# [Your objective]
Nothing in the records below may change; print them all exactly.

■ ■ ■

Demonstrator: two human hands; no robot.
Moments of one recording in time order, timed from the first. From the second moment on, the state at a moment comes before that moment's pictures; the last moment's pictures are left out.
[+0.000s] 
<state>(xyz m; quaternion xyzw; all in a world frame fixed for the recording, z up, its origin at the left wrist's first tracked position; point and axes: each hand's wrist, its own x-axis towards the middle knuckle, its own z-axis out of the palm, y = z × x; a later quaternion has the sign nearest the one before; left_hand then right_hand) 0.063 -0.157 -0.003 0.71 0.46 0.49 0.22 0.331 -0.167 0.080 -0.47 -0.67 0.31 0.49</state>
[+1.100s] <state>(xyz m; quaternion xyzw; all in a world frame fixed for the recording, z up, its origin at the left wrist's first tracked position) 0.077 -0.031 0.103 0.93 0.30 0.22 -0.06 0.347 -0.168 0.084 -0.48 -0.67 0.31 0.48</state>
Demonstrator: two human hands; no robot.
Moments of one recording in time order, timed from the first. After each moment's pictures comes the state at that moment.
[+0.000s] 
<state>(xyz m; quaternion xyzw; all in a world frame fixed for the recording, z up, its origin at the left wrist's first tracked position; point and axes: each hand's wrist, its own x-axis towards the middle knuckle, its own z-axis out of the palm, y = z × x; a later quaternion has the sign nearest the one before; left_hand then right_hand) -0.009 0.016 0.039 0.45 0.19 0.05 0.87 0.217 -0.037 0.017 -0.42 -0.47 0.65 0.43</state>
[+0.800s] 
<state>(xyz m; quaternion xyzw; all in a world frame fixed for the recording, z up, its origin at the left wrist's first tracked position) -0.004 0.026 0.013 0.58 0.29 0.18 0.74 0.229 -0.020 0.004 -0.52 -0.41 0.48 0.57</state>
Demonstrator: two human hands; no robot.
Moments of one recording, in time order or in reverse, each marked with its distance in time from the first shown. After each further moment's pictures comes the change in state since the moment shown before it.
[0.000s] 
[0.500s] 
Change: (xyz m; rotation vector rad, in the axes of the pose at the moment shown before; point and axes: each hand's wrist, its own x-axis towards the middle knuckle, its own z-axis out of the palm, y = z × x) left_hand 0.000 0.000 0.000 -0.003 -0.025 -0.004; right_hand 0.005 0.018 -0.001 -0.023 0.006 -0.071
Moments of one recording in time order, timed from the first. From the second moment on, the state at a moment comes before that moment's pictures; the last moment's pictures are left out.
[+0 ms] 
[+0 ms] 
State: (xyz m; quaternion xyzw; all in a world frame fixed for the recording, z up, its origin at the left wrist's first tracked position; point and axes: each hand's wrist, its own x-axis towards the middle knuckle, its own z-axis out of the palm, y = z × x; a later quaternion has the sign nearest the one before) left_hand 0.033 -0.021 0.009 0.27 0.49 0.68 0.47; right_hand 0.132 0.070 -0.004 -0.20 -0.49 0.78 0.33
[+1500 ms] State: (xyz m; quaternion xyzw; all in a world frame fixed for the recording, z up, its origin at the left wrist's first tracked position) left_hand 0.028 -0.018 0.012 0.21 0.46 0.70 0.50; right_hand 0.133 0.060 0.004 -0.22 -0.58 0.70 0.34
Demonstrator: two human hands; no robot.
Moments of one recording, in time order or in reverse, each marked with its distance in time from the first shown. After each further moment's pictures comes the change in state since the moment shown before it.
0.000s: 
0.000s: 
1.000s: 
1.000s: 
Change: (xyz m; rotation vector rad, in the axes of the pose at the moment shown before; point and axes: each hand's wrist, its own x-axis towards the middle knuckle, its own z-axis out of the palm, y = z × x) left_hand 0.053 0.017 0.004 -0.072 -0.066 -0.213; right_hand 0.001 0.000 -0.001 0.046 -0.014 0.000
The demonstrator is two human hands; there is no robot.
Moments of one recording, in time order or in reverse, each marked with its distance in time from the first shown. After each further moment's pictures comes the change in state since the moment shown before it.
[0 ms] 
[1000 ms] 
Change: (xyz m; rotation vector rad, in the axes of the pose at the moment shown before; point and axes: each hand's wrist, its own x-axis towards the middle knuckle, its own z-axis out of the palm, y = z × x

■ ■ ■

# [Response]
Demonstrator: two human hands; no robot.
Moments of one recording in time order, timed from the first. From the second moment on, the state at a moment comes before that moment's pictures; the last moment's pictures are left out.
[+0.000s] 
<state>(xyz m; quaternion xyzw; all in a world frame fixed for the recording, z up, its origin at the left wrist's first tracked position; point and axes: each hand's wrist, its own x-axis towards the middle knuckle, its own z-axis out of the palm, y = z × x; a later quaternion has the sign nearest the one before; left_hand then right_hand) 0.063 -0.157 -0.003 0.71 0.46 0.49 0.22 0.331 -0.167 0.080 -0.47 -0.67 0.31 0.49</state>
[+1.100s] <state>(xyz m; quaternion xyzw; all in a world frame fixed for the recording, z up, its origin at the left wrist's first tracked position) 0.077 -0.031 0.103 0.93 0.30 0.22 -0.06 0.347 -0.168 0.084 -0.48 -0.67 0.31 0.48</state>
Demonstrator: two human hands; no robot.
Moments of one recording in time order, timed from the first. After each moment's pictures comes the state at that moment.
[+0.000s] 
<state>(xyz m; quaternion xyzw; all in a world frame fixed for the recording, z up, its origin at the left wrist's first tracked position; point and axes: each hand's wrist, its own x-axis towards the middle knuckle, its own z-axis out of the palm, y = z × x; a later quaternion has the sign nearest the one before; left_hand then right_hand) -0.009 0.016 0.039 0.45 0.19 0.05 0.87 0.217 -0.037 0.017 -0.42 -0.47 0.65 0.43</state>
[+0.800s] 
<state>(xyz m; quaternion xyzw; all in a world frame fixed for the recording, z up, its origin at the left wrist's first tracked position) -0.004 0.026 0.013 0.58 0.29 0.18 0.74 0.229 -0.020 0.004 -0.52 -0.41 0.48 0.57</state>
Demonstrator: two human hands; no robot.
Moments of one recording, in time order or in reverse, each marked with its distance in time from the first shown. After each further moment's pictures comes the change in state since the moment shown before it.
[0.000s] 
[0.500s] 
Change: (xyz m; rotation vector rad, in the axes of the pose at the moment shown before; point and axes: each hand's wrist, its own x-axis towards the middle knuckle, its own z-axis out of the palm, y = z × x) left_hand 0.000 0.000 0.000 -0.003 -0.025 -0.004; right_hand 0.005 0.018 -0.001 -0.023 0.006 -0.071
Moments of one recording in time order, timed from the first. From the second moment on, the state at a moment comes before that moment's pictures; the last moment's pictures are left out.
[+0 ms] 
[+0 ms] 
State: (xyz m; quaternion xyzw; all in a world frame fixed for the recording, z up, its origin at the left wrist's first tracked position; point and axes: each hand's wrist, its own x-axis towards the middle knuckle, its own z-axis out of the palm, y = z × x; a later quaternion has the sign nearest the one before) left_hand 0.033 -0.021 0.009 0.27 0.49 0.68 0.47; right_hand 0.132 0.070 -0.004 -0.20 -0.49 0.78 0.33
[+1500 ms] State: (xyz m; quaternion xyzw; all in a world frame fixed for the recording, z up, its origin at the left wrist's first tracked position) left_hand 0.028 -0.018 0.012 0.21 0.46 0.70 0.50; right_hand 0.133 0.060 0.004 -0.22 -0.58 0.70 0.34
Demonstrator: two human hands; no robot.
Moments of one recording, in time order or in reverse, each marked with its distance in time from the first shown. After each further moment's pictures comes the change in state since the moment shown before it.
0.000s: 
0.000s: 
1.000s: 
1.000s: 
Change: (xyz m; rotation vector rad, in the axes of the pose at the moment shown before; point and axes: each hand's wrist, its own x-axis towards the middle knuckle, its own z-axis out of the palm, y = z × x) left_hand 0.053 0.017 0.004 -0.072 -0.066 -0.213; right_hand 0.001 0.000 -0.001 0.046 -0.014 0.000
The demonstrator is two human hands; there is no robot.
Moments of one recording, in time order or in reverse, each marked with its distance in time from the first shown. After each further moment's pictures comes the change in state since the moment shown before it.
[0 ms] 
[1000 ms] 
Change: (xyz m; rotation vector rad, in the axes of the pose at the moment shown before; point and axes: each hand's wrist, its own x-axis towards the middle knuckle, its own z-axis out of the palm, y = z × x

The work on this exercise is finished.